> WORK ORDER
Your answer should be one number, the count of lines in the listing below containing the word "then".

> DATA SEGMENT
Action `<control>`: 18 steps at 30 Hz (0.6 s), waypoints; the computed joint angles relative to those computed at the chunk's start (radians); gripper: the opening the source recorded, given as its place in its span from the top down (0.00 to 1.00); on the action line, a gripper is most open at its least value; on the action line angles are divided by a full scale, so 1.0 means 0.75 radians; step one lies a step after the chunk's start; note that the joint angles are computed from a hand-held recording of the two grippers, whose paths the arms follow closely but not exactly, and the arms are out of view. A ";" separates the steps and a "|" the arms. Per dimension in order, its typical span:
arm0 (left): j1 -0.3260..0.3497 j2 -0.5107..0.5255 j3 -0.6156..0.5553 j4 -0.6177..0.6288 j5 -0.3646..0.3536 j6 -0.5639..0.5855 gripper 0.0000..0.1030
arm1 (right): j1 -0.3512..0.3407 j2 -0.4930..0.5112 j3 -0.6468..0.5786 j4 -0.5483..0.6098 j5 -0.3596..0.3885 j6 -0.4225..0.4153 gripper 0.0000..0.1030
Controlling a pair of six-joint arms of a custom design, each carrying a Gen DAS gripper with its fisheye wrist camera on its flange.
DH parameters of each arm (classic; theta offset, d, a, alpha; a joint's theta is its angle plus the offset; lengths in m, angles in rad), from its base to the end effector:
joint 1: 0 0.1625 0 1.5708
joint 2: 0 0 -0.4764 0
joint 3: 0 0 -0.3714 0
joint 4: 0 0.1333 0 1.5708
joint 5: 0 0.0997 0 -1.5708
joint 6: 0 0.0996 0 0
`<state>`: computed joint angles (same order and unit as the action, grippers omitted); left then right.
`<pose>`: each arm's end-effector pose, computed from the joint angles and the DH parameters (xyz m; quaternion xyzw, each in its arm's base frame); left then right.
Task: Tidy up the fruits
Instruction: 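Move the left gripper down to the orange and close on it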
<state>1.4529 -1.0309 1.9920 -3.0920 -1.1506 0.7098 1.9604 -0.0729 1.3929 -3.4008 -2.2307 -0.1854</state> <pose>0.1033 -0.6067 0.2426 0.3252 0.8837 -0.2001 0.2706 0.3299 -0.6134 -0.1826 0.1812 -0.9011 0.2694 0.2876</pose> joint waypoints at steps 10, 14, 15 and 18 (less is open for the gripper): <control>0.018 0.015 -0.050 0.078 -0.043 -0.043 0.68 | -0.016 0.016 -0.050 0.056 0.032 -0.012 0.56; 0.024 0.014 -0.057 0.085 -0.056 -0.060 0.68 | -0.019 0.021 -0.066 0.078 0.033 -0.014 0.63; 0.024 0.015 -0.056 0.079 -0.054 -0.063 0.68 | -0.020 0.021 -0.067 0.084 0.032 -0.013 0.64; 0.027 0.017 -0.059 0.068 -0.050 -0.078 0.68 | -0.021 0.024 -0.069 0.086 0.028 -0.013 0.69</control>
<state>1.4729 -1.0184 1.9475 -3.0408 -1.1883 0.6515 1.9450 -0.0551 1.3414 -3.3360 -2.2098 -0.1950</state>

> OUTPUT BELOW
2